Respectfully, your are sir, you do not know what you are talking about. You have no clue and just make stuff up, and it spews forth, sort of like your guru Joe Biden.

While the Taliban was the government of Afghanistan, the Geneva Convention applied to the conflict with the Taliban, even though the United States did not recognize the Taliban as the official government.

While the Taliban was the government, Taliban fighters were state actors, unlike al-Qaeda fighters who were always non-state actors.

In international law, the United States does not get to unilaterally decide what nations do, and do no exist, by granting or withholding official recognition. Your legal pontifications, pulled from your butt, are a joke.

See Ari Fleischer, Special White House Announcement Re: Application of Geneva Conventions in Afghanistan (Feb 7, 2002),

(1) the 1949 Geneva Convention on the treatment of prisoners of war, to which both Afghanistan ad the United States are parties, applies to the ared conflict in Afghanistan betwee the Taliban and the United States.

See also the United States Policy statement on detainees:

The President has determined that the Geneva Convention applies to the Taliban detainees, but not to the al-Qaida detainees. Al-Qaida is not a state party to the Geneva Convention; it is a foreign terrorist group. As such, its members are not entitled to POW status.

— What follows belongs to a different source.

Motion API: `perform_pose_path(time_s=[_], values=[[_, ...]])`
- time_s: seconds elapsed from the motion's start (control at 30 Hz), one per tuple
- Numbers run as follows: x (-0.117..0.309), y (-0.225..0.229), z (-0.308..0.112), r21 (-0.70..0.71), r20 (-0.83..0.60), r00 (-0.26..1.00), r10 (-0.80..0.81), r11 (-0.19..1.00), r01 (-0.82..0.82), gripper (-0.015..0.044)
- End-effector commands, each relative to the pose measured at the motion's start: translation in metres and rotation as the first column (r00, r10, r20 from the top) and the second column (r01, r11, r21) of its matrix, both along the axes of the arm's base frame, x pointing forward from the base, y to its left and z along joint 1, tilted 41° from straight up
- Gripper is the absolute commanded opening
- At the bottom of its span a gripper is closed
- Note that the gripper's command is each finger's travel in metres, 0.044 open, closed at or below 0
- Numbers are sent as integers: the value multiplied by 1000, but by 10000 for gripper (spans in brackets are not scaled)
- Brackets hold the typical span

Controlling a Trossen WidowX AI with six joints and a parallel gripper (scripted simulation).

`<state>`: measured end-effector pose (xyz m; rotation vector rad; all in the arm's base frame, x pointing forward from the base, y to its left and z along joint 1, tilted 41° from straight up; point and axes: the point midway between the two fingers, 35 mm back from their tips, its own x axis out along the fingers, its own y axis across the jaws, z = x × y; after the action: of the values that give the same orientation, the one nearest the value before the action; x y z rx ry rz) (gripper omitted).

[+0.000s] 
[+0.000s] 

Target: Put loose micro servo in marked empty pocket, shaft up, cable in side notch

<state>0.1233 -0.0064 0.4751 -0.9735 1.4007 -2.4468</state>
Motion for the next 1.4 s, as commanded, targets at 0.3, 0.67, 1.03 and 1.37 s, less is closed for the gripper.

Although we never recognized the Taliban as the legitimate Afghan government, Afghanistan is a party to the Convention, and the President has determined that the Taliban are covered by the Convention.

"The President" in 2002 = Republican George W. Bush. The law did not change in 2002, just the President and h=the party in power.

woodpusher: "When you are done bullshitting, the Opinion of the Court has not changed. "We find that "the war began in Alabama on the 19th of April, 1861.""

If you'd ever stop bullsh*tting, you'd realize that's only for purposes of commercial contracts, as SCOTUS itself acknowledged.

If the Supreme Court had said that, you would have quoted them doing so. They did not and you did could not.

The Supreme Court was very, very clear on multiple occasions.

In Brown v. Hiatts, 82 U.S. 177, 183 (1872)

It was held in the case of The Protector that the war began in that State at the date of the proclamation of intended blockade of her ports by the President.

It can't get any clearer than that. That holding applies to all cases for all legal purposes. It is most certainly not restricted in its application to commercial contracts. You made that crap up, but you can cite no legal source for it.

In fact, Democrats were waging war against the United States in December 1860, just as they are today.

You are crazed with hate and an overly vivid imagination. Seek help.